Run like Wayde van Niekerk
The Whale of Trail starts at Potberg Environmental Centre, and bottlenecks the entire field onto single track immediately. To avoid overcrowding the organisers introduced a lap around the Centre first, so if you’re keen to get up front early on – then best you Wayde van Niekerk the first lap to get a good position on the single track. “If you want to be up ahead with the racing snakes, it is worth putting the foot down for the first kay – the start can be quite bunched up and there is a bit of a bun fight to get to the single track,” says Karoline Hanks, 2nd lady in 2015 and 3rd lady home in 2016.
Take the downhills with caution
“Take the first long downhill really easy,” says Chad Gordon, 2016 men’s winner. If you get over-excited early on and pummel your legs on the downhill it’ll cost you in the second half of the race.
Keep momentum while you can
“The first half of the run is also on easier terrain to run a good steady pace, but once you hit the beach and the soft sand you tend to lose a lot of momentum, so make it count when you can,” says Tracy Campbell, 2016 women’s winner. Ask any elite that’s run the Whale of Trail and they’ll say the same thing – the beach slows you down to a walk! So run the runnable sections and walk the beach to be as efficient as possible on the day.
Don’t underestimate the coastal paths
The route profile may be deceiving and the undulating coastal paths (with a slight camber) are relentless and can derail your plans. “Go easy on the coastal paths – they take it out of you and you will find yourself passing many who have pushed too hard at the start…Do remember to push just before Vaalkrans (the final CP5) and the kit check to avoid having to queue,” says Hanks.
Survival tips for first timers
Manage your nutrition
“Eat consistently and eat well,” says Hanks, “and don’t wait until it is too late. I have seen elite athletes completely finished (and walking) on the beach section, nauseous and unable to take anything in.” Similarly, Gordon highlights the importance of a good nutrition plan before and during the race. “Nutrition is vital because if you run out of gas, that’s basically it!” Gordon believes that nutrition starts before the race, so take his advice. “Be prepared by pre-planning and eating an easily digestible breakfast (at least two hours before the start),” he says, “as well as having lots of nutrition easily available throughout.”
“Don’t skimp on water,” says Hanks, who has run out of water on this particular event before, “especially for the coastal stretch. The salty wind can take it out of you and you can be incredibly parched very quickly.” According to the CP’s and water tables, ensure that you full up at WP1 before Noetsie, and then again at Hamerkop hut before CP4 and the second WP. You might have to walk up to the hut to full up, but it will be worth it to stay hydrated.
There is still enough time to adapt and increase your training to suit the demands of the Whale of Trail. Be sure to take the following advice from the pros by trying to incorporate some of the following training that will prepare you for the 53km. “Remember it’s a distance event and you need to train for the distance,” says Gordon, “so short fast work is not essential unless you have done all the long hard work.”
It’s also a good idea to mimic some of the terrain to get your body and thus muscles used to expectations. “Train on soft sand by doing at least one beach run a week if you can,” says Campbell. “Also try to incorporate some stair training into you weekly routine, to help you with the undulating coastline.

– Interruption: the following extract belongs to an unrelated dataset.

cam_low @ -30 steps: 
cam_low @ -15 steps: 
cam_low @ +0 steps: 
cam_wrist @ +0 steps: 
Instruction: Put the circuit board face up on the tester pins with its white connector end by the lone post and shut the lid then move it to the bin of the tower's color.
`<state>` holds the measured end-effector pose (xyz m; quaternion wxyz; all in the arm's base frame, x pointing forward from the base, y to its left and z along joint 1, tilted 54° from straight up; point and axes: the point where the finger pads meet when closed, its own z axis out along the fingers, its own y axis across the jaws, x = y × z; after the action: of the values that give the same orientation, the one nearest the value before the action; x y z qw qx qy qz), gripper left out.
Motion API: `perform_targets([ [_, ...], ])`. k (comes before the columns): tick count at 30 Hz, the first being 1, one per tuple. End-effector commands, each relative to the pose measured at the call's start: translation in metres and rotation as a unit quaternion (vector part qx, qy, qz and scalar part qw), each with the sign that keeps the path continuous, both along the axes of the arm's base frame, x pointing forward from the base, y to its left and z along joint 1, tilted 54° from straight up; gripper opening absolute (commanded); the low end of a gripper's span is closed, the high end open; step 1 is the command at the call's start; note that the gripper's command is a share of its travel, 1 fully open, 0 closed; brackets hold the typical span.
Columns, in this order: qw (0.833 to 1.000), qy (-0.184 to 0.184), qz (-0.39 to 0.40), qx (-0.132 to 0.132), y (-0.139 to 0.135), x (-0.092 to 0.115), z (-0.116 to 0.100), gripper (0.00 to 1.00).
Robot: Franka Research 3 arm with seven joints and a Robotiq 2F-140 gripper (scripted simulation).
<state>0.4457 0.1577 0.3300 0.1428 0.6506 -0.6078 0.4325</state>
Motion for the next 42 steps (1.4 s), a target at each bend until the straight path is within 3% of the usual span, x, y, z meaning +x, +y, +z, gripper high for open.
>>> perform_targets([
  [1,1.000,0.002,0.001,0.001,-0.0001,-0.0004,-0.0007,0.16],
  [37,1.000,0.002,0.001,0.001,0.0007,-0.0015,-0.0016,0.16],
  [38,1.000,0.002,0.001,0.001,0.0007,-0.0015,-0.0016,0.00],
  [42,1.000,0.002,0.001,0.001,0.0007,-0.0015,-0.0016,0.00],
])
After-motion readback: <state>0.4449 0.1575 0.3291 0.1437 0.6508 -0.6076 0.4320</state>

Strength work, like squats and lunges, will work to improve your power, which will help you for that final eight kay push on soft sand.”
And lastly, a sneaky tip from Karoline Hanks regarding gear that will make or break your day: wear gaiters! “The sand can be draining, but take it steadily, make keeping the sand out with gaiters will avoid nasty blisters forming and thus very painful running,” says Hanks.